U.S. border official says Bush can't fire him
By CURT WOODWARD
Associated Press Writer
OLYMPIA, Wash. (AP) -- The head of an obscure agency that prunes trees along the U.S.-Canada border says he's entitled to a job for life under international treaties, despite President Bush's attempt to fire him.
In a letter dated Tuesday, the White House informed Dennis Schornack he had been fired as commissioner of the International Boundary Commission and the International Joint Commission.
But Schornack plans to fight the firing in federal court. Even though he was appointed by Bush in 2002, Schornack says the language of an 80-year-old treaty makes it clear he can't be removed from the boundary office.
"It says I can only leave in a coffin or if I hand in my resignation," Schornack said Wednesday.
Schornack's tussle with the Bush administration comes a few months after he began warning a Washington state retired couple that a concrete wall in their backyard was encroaching on a buffer zone along the border with Canada.
The homeowners, Herbert and Shirley-Ann Leu, live in the tiny border town of Blaine. In the Leus' neighborhood, the international boundary is marked by a drainage ditch; their neighbors across the street are Canadians.
In April, with the help of the conservative Pacific Legal Foundation, the Leus sued Schornack. They asked a federal judge to stop the commission from removing the wall, arguing Schornack had no standing to impose a 10-foot buffer zone on private property.
The Justice Department took up the defense in U.S. District Court in Seattle, but Schornack also hired private counsel for the Washington, D.C.-based commission.
The White House and Justice Department declined comment on Schornack's claims Wednesday, citing personnel policy and the ongoing legal dispute.
The Joint Commission is a Canadian and U.S. board that oversees boundary waters issues. The Boundary Commission is the border's caretaker, enforcing the construction-free "vista" that extends for 10 feet on either side of the line.
Schornack, a lifelong Republican and longtime aide to former Michigan Gov.

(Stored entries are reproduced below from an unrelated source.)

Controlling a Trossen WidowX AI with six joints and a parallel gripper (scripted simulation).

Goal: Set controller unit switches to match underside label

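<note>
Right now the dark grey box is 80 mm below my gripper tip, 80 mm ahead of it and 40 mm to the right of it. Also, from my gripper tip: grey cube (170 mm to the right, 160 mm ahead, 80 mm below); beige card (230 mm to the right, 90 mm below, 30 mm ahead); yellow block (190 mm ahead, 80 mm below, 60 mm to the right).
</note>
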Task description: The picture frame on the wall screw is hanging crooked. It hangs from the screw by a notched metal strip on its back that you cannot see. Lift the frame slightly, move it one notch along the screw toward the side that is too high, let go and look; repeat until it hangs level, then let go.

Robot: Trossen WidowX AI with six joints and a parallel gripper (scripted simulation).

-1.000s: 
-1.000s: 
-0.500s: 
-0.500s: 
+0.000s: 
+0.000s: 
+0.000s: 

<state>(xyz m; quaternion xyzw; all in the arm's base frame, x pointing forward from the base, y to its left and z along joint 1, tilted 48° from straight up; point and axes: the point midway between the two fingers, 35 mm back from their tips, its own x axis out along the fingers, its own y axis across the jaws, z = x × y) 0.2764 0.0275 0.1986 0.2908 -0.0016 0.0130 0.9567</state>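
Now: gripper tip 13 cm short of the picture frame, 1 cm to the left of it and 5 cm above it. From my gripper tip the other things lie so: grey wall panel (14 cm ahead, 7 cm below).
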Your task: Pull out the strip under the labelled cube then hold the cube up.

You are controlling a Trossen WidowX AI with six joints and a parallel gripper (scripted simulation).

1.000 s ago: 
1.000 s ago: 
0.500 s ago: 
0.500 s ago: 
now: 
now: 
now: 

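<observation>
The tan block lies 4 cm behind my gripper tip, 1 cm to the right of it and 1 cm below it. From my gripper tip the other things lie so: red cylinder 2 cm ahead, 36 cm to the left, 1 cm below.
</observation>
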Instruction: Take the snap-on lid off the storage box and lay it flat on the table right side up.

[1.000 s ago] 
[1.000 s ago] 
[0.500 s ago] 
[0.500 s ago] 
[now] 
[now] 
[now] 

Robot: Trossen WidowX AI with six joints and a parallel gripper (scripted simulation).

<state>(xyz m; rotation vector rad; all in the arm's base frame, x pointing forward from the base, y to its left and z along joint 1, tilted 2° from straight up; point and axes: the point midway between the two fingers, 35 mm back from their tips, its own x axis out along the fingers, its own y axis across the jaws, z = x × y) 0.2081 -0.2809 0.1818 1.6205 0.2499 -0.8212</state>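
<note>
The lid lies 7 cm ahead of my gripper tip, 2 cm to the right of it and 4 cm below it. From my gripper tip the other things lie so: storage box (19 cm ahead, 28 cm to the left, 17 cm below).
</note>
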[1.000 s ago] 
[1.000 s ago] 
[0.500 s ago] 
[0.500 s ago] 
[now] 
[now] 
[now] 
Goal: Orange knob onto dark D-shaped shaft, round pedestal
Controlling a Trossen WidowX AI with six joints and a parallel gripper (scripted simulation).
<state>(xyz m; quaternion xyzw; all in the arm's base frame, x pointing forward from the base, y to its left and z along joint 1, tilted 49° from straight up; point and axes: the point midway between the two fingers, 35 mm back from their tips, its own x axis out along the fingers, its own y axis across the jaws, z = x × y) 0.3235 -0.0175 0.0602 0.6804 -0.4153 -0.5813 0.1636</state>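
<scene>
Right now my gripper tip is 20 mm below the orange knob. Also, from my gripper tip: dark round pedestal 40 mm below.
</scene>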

John Engler, was appointed to the offices by Bush in 2002. The job pays about $135,000 annually, Schornack said.
The commissions' U.S. offices are minuscule. Besides Schornack, there are four other employees. Until the dispute with the Leus, he said the boundary caretaking job was not very taxing.
"You had to write a couple of reports, occasionally inspect the boundary, decide how to spend the budget on a few projects," Schornack said. "And that's it. Not that hard."
Schornack said his problems began when the Leus' case landed in the hands of Justice Department lawyers who "are on basically a mission to pare back what they see as government intrusion into private property."
"I'm not an ideologue, and it seemed to me that I was being demanded to adopt the ideology of the Justice Department," he said.
Schornack said he tried to be sensitive to the Leus' concerns, but maintained that they should have known building near the border would carry restrictions.
Brian Hodges, the Leus' Pacific Legal Foundation lawyer, said Schornack was being far too heavy-handed.
"It's stranger than fiction," Hodges said. "Commissioner Schornack's hardheaded approach unfortunately justifies people's worst fears about government."